L'arrivée de Ségur 2 provoque une onde de choc dans le secteur médico-social. Les établissements et services, qu'ils soient associatifs ou publics, doivent repenser leur organisation et leur équilibre financier. La revalorisation salariale, décidée par les pouvoirs publics, augmente la masse salariale de façon parfois imprévue. Pour des structures déjà sous tension, chaque euro compte : comment continuer à garantir l'accompagnement et le soin sans mettre en péril la viabilité de l'institution ?
La Caisse nationale de solidarité pour l'autonomie (CNSA) et les agences régionales de santé (ARS) se trouvent en première ligne. Leur rôle : organiser la distribution des fonds, contrôler la bonne utilisation des subventions, soutenir les établissements dans cette adaptation rapide à la revalorisation.
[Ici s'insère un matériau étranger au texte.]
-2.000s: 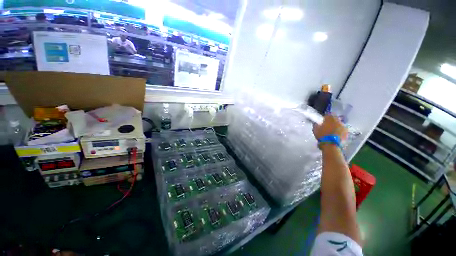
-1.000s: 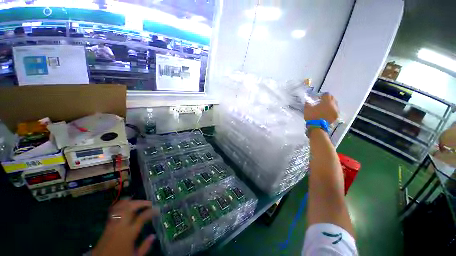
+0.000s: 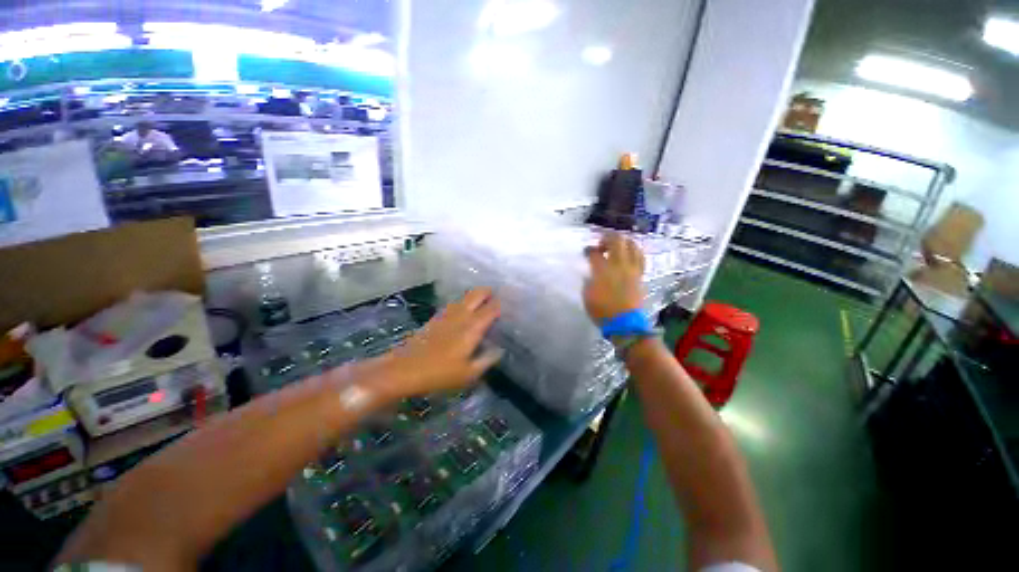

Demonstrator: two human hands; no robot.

Plusieurs directeurs d'EHPAD, de foyers d'accueil ou de services spécialisés témoignent d'une inquiétude partagée : sans visibilité sur les délais de versement ni sur les critères d'éligibilité, la planification devient un casse-tête au quotidien.
Pour illustrer les défis auxquels sont confrontés ces établissements, voici quelques points de vigilance soulevés sur le terrain :
- Le financement reste au cœur des préoccupations : chaque dépense doit être justifiée, chaque ressource identifiée.
- Les équipes RH sont mobilisées pour informer et rassurer les salariés tout en anticipant de possibles disparités.
- Le secteur associatif, plus exposé aux incertitudes, surveille de près la qualité de l'accompagnement proposé aux usagers.
Les gestionnaires espèrent que cette nouvelle vague de revalorisations aidera à redorer l'image du secteur et à attirer, ou retenir, les vocations. Mais la prudence domine : sans soutien financier durable, le souffle du Ségur 2 pourrait s'épuiser, laissant sur le carreau ceux qui, jour après jour, font vivre les établissements.